I am not familiar with that command. Here is the code I am compiling and the generated PTX (remember, I have the fast math option set):
The rcp.approx source code:
#include <cuda.h>
__global__ void kernel(float param)
{
volatile float temp = param;
for (int a = 0; a < 100000; a++)
temp = 1/temp;
}
int main()
{
kernel<<<dim3(1), dim3(1)>>>(3.14159f);
}
And the PTX code generated:
1>ptxas info : Compiling entry function ‘_Z6kernelf’ for ‘sm_10’
1>ptxas info : Used 1 registers, 4+16 bytes smem, 4 bytes cmem[1]
Runs in 6.089 milliseconds
.entry _Z6kernelf (
.param .f32 __cudaparm__Z6kernelf_param)
{
.reg .u32 %r<4>;
.reg .f32 %f<6>;
.reg .pred %p<3>;
.loc 16 11 0
$LDWbegin__Z6kernelf:
.loc 16 13 0
ld.param.f32 %f1, [__cudaparm__Z6kernelf_param];
mov.f32 %f2, %f1;
mov.s32 %r1, 0;
$Lt_0_1794:
//<loop> Loop body line 13, nesting depth: 1, iterations: 100000
.loc 16 16 0
mov.f32 %f3, %f2;
rcp.approx.f32 %f4, %f3; // <---------- This is the line of interest.
mov.f32 %f2, %f4;
add.s32 %r1, %r1, 1;
mov.u32 %r2, 100000;
setp.ne.s32 %p1, %r1, %r2;
@%p1 bra $Lt_0_1794;
.loc 16 17 0
exit;
$LDWend__Z6kernelf:
} // _Z6kernelf
The div.approx source code:
#include <cuda.h>
__global__ void kernel(float param)
{
volatile float temp = param;
for (int a = 0; a < 100000; a++)
temp = __fdividef(1.0f, temp);
}
int main()
{
kernel<<<dim3(1), dim3(1)>>>(3.14159f);
}
And the PTX code generated:
1>ptxas info : Compiling entry function ‘_Z6kernelf’ for ‘sm_10’
1>ptxas info : Used 1 registers, 4+16 bytes smem, 4 bytes cmem[1]
Runs in 6.089 milliseconds
.entry _Z6kernelf (
.param .f32 __cudaparm__Z6kernelf_param)
{
.reg .u32 %r<4>;
.reg .f32 %f<7>;
.reg .pred %p<3>;
.loc 16 11 0
$LDWbegin__Z6kernelf:
.loc 16 13 0
ld.param.f32 %f1, [__cudaparm__Z6kernelf_param];
mov.f32 %f2, %f1;
mov.s32 %r1, 0;
$Lt_0_1794:
//<loop> Loop body line 13, nesting depth: 1, iterations: 100000
.loc 16 16 0
mov.f32 %f3, 0f3f800000; // 1
mov.f32 %f4, %f2;
div.approx.f32 %f5, %f3, %f4; // <---------- This is the line of interest.
mov.f32 %f2, %f5;
add.s32 %r1, %r1, 1;
mov.u32 %r2, 100000;
setp.ne.s32 %p1, %r1, %r2;
@%p1 bra $Lt_0_1794;
.loc 16 17 0
exit;
$LDWend__Z6kernelf:
} // _Z6kernelf
The two programs compile almost identical source code, save for the division part.
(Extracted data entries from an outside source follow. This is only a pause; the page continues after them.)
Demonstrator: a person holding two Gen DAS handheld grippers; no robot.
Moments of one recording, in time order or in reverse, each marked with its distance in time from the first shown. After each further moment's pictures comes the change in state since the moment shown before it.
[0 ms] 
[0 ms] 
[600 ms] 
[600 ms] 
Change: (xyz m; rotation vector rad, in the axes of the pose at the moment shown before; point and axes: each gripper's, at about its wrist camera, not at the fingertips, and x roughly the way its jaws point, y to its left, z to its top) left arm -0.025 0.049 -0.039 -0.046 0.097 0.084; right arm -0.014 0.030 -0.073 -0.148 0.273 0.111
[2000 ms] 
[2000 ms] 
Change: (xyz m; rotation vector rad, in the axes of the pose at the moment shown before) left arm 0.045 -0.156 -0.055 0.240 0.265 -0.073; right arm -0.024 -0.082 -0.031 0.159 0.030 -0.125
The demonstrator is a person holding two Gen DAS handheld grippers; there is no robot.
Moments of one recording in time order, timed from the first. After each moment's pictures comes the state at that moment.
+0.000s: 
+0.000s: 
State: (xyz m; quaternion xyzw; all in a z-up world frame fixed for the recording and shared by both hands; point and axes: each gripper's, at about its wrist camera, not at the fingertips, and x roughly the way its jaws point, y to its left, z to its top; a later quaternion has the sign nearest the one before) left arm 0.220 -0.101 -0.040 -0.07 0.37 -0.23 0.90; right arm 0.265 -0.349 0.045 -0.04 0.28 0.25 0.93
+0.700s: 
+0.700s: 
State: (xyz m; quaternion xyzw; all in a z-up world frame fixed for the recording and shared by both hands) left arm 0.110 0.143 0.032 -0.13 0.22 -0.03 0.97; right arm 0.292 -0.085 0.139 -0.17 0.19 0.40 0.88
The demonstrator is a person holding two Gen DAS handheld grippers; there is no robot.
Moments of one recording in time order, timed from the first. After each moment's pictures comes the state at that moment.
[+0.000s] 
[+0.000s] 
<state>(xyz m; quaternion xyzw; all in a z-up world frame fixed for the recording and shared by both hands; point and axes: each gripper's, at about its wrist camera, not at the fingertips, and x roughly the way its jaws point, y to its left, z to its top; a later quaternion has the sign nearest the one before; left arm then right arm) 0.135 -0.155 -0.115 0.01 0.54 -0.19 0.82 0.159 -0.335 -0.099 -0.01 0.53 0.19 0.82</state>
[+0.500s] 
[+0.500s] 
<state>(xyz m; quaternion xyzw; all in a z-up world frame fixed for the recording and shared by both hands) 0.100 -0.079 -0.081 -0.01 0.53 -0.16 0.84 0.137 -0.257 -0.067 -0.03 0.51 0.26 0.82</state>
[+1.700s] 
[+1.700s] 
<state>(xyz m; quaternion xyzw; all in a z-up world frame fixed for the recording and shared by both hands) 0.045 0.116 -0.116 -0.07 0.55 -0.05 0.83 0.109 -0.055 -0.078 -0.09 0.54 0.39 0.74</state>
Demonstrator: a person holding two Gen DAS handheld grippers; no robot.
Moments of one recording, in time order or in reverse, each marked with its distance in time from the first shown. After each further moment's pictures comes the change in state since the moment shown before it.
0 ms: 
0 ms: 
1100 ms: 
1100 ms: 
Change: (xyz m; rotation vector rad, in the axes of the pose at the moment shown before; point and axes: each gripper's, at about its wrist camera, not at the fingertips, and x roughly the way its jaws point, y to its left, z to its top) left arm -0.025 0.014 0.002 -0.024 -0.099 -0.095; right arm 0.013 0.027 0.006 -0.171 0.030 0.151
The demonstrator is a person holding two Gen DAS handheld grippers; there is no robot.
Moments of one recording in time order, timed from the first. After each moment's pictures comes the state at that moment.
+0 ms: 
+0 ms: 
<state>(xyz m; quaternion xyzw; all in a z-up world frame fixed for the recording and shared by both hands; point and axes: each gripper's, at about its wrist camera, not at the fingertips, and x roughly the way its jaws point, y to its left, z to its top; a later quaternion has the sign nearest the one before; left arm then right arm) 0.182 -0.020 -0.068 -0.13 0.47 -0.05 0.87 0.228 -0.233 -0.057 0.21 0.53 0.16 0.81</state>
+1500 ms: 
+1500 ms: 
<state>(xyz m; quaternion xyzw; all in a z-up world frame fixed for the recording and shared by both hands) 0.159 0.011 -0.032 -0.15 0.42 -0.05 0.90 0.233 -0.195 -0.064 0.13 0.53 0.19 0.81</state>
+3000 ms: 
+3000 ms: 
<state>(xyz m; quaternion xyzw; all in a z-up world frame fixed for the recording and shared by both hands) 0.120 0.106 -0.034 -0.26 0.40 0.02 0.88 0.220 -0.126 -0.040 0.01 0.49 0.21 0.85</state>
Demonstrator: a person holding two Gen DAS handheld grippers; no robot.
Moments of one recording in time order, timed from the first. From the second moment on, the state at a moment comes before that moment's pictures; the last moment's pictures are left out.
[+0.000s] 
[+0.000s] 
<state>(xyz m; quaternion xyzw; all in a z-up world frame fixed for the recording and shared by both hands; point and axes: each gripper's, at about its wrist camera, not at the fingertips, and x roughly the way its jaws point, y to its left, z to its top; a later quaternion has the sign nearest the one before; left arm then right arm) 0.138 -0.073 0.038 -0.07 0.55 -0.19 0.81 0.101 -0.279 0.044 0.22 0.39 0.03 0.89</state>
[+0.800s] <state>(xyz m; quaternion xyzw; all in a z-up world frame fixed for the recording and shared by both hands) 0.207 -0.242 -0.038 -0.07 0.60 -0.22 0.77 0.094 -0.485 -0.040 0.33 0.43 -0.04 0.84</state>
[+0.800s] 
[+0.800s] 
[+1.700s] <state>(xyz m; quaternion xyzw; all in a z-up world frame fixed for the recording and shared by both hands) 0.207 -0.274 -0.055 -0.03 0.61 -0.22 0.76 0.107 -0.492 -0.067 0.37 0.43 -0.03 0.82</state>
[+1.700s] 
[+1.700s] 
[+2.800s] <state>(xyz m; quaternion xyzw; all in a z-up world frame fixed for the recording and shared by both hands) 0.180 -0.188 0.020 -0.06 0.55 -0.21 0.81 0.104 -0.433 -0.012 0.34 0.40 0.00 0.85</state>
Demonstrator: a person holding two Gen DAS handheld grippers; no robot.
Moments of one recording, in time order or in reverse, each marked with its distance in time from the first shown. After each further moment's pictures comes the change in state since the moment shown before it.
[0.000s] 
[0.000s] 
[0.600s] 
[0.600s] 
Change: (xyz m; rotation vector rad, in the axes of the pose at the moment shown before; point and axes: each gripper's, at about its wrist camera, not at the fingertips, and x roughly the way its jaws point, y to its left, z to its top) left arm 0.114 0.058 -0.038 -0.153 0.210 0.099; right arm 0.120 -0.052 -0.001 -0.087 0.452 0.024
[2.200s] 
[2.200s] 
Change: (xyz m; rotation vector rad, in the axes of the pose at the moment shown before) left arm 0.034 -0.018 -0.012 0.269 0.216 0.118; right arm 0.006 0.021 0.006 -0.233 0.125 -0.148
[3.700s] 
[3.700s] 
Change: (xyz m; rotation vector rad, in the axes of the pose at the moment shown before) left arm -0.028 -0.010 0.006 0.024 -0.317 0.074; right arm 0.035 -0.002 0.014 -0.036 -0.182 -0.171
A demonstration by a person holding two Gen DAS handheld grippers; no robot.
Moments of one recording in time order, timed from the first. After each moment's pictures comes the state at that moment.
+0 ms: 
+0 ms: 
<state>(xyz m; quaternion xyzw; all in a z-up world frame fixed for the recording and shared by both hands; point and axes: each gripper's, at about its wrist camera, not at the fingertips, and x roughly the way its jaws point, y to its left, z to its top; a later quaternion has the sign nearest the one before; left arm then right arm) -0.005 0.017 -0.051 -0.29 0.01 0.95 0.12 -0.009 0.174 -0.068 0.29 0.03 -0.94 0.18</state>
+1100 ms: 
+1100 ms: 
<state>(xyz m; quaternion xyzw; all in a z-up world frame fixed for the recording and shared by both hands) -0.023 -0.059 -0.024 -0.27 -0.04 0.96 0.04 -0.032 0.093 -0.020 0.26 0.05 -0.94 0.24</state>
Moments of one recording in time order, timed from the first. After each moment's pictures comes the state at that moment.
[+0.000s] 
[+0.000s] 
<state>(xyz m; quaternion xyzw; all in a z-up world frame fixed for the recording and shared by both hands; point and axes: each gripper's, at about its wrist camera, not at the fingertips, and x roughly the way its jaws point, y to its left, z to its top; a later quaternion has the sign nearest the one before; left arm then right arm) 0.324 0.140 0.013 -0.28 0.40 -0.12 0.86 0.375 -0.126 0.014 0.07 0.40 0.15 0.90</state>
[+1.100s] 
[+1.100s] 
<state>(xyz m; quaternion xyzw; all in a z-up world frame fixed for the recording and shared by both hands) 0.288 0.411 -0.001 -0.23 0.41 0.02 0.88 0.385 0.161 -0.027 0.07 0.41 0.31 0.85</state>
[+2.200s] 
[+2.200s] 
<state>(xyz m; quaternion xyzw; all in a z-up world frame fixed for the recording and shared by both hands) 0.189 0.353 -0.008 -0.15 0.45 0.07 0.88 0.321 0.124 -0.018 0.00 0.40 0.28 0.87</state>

They run in the same amount of time. I show all of the digits of their timing that don’t vary between runs (I don’t consider a variance of 0.1 microseconds to be significant). I compiled and ran both programs for SM_10, SM_11, SM_12, SM_13, and SM_20. They all do exactly the same thing. Notice that my comment above about SM_20 not working was a mistake on my part. I accidentally left out the fast math option. So what is going on? Why do we have the rcp command if it doesn’t save time???